Dealing With Milia
If you have tiny white spots on your face, especially around the eye area, don’t despair. These are simply milia, little cysts that may appear unsightly but are completely harmless.
Milia are incredibly common, and they can appear in virtually everyone, from tiny babies to adults. Primary milia, in fact, are incredibly common in small babies, and while some parents seem them as a cause for concern, they are benign.
In children, milia usually clear up on their own, often within a number of weeks. In adults, milia either go away independently or can be removed by a physician or aesthetician, depending on where they are located.

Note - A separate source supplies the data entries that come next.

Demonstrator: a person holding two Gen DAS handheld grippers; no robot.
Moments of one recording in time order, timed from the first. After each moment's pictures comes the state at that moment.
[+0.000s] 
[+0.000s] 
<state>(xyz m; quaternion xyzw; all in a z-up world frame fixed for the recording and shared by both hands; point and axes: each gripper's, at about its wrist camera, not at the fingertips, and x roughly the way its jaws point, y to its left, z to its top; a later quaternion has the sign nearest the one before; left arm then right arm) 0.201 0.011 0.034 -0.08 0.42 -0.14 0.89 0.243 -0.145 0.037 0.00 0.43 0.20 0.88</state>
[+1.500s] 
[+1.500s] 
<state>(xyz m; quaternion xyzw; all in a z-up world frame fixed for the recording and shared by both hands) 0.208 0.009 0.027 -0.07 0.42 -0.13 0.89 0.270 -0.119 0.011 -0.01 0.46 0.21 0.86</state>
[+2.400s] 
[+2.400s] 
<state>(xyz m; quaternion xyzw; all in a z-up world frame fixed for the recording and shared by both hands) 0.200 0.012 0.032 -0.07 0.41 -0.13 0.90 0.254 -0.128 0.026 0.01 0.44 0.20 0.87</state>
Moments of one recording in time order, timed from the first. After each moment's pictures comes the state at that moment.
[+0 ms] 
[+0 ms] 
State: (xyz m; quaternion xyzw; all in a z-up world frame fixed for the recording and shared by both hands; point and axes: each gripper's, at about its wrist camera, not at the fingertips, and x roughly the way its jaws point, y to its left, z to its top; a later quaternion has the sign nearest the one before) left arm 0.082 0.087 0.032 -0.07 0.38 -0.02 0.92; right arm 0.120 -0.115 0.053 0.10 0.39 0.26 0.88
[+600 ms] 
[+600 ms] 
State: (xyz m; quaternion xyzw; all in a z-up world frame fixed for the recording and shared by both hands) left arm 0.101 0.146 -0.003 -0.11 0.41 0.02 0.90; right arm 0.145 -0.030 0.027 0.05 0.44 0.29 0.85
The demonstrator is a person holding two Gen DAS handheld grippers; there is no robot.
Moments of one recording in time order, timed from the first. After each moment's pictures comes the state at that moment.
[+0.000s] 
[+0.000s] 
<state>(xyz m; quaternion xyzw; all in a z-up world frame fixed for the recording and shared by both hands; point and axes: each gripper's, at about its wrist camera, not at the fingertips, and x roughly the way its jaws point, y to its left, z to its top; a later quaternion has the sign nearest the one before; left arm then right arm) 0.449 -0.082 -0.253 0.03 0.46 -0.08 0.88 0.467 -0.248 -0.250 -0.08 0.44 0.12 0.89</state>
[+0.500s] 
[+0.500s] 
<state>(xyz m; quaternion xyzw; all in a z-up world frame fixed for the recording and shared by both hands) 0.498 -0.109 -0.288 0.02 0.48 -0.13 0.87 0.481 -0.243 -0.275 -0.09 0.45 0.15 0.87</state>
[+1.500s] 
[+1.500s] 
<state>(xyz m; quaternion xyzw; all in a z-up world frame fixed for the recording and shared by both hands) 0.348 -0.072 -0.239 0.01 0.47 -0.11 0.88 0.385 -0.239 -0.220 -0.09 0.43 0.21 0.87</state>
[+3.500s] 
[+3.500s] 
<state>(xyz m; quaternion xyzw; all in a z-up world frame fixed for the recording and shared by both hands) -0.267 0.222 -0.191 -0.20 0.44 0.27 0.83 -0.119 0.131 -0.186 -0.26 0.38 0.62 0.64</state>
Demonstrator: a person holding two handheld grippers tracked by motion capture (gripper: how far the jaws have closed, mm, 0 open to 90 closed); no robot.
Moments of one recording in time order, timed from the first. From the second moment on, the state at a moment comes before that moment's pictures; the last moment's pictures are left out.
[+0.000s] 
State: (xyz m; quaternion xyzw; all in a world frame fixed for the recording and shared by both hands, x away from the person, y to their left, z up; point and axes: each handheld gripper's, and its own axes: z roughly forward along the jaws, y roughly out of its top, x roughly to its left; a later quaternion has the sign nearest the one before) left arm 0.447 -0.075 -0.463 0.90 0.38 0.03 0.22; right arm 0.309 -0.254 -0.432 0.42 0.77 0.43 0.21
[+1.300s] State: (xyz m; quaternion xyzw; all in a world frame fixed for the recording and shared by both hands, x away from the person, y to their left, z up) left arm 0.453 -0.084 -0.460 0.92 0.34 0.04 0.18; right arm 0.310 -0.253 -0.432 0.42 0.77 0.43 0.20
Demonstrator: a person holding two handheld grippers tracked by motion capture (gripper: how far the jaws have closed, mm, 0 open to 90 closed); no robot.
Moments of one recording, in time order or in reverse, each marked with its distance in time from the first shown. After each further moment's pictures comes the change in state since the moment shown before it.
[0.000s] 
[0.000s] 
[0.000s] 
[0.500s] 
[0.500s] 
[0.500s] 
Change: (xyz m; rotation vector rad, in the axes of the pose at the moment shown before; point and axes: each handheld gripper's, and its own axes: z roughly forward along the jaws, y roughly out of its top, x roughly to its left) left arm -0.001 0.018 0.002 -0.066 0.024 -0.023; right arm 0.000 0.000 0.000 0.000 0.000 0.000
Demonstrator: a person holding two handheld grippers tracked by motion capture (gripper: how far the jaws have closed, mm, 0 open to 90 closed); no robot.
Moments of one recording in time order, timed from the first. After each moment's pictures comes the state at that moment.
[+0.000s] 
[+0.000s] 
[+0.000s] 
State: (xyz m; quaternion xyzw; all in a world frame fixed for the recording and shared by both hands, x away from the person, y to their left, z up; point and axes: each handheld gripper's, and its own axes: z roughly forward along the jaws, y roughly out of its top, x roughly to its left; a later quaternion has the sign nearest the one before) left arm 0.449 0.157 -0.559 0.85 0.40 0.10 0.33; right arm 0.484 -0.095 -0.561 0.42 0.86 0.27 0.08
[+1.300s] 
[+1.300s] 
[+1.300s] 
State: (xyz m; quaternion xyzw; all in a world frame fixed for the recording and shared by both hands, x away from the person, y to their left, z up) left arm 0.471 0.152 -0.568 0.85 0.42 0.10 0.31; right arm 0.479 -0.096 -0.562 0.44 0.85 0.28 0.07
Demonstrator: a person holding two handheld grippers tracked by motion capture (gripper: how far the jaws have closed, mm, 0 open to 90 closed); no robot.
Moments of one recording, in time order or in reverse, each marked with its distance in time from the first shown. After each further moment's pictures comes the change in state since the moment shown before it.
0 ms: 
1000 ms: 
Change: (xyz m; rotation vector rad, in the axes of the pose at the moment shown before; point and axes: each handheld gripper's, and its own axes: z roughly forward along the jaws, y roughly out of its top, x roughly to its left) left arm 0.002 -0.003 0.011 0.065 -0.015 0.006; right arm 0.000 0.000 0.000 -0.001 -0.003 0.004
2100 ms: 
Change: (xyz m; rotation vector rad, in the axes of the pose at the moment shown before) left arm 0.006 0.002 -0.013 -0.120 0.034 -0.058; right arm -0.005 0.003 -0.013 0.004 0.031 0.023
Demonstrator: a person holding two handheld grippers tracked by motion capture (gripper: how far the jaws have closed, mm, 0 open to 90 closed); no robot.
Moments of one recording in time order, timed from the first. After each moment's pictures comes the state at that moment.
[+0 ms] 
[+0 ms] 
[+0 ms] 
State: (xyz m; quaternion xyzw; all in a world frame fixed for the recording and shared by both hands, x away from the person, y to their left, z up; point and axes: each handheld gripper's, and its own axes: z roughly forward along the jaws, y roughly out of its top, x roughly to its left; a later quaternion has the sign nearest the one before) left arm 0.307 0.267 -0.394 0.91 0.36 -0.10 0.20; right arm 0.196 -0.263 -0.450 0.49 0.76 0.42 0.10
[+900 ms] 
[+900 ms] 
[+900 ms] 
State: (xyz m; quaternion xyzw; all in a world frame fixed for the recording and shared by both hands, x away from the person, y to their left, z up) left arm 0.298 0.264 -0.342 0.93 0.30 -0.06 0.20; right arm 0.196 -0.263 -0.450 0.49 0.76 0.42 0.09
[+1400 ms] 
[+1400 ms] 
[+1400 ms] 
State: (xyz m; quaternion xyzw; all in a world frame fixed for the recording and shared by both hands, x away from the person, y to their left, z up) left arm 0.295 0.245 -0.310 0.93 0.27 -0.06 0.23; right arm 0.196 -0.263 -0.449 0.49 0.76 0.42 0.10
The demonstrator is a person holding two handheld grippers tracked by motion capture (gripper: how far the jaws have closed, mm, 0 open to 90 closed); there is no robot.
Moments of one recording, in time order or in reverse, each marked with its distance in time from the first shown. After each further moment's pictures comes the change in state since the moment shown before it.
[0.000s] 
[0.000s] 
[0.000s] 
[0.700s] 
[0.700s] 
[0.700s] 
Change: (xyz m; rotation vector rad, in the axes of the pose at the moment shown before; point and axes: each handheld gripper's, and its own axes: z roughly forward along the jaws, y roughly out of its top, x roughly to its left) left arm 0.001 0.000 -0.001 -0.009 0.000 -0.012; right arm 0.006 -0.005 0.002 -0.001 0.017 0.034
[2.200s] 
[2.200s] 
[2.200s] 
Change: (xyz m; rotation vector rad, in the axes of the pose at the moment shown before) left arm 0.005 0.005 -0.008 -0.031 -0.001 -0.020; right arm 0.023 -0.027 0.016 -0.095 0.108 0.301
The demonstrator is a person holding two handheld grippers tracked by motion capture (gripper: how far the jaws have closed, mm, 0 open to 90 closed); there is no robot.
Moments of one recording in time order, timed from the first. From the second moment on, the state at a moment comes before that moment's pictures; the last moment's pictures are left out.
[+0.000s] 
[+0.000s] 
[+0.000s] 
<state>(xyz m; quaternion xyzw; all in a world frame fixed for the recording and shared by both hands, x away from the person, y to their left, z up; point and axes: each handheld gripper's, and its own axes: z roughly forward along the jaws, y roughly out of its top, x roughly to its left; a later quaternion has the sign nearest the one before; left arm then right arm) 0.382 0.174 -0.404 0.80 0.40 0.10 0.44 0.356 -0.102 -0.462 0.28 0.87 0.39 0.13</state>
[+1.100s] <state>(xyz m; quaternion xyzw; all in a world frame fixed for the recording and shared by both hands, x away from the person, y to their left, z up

What Are Milia?Milia are tiny white spots, which often appear around the eyes and on the eyelids. Sometimes, however, they appear on different parts of the body, such as the genitals, and can be confused with genital warts.
Often characterised as cysts, milia are filled with a protein called keratin, and sometimes appear yellow in colour. They are indiscriminate in who they affect, with sex and race unimportant, although age can play a big role (see below).
Milia are completely harmless and most people want to get rid of them only because of their cosmetic appearance, not because of their potential damage to health.
Why We Get MiliaIt is unclear why some people get milia and some people don’t, although there are certain factors which can make people more predisposed to getting them.
In newborns, young babies, children and adults alike, milia are caused when dead skin becomes trapped near the skin’s surface, causing a tiny bump. Because the oil glands on your little one’s face are still developing, it is easier for the sweat glands or hair follicles to clog.
In older children and adults, milia are caused by the same problem. But older people are less likely to get them, as their oil glands are more developed. Regular exfoliation can make it harder for milia to develop.
Treatment of MiliaIn newborns and young children, milia will disappear on their own. No treatment is warranted and attempting treatment, such as picking at the spots, can actually worsen the condition.
With adults, however, treatment is often necessary – for cosmetic reasons alone - because milia may take years to clear up on their own. In some cases, they can become enlarged and become quite noticeable, causing distress and concern.
The best at-home treatment is to stem your face, then gently exfoliate. Wait a few days and repeat, and hopefully the milia will be gone. If not, you may want to see your GP, who may prescribe:
- Removal of the cyst with a sterile lancet or scalpel. Aestheticians and beauticians will normally not attempt this if the cyst is near the eye area, as it can be risky.
- Topical retinoid creams, to attack milia at the source.
- Microdermabrasion or a fruit acid peel to remove the top layer of your skin.
Newborn babies and small children often experience the appearance of milia on their faces, especially around the eye and cheek areas. This is no cause for concern, and is actually very common. No treatment for babies is necessary.
Be careful if you attempt to remove milia yourself. Improper extraction can result in permanent scarring, so it’s better to visit your GP or dermatologist and have it done right the first time.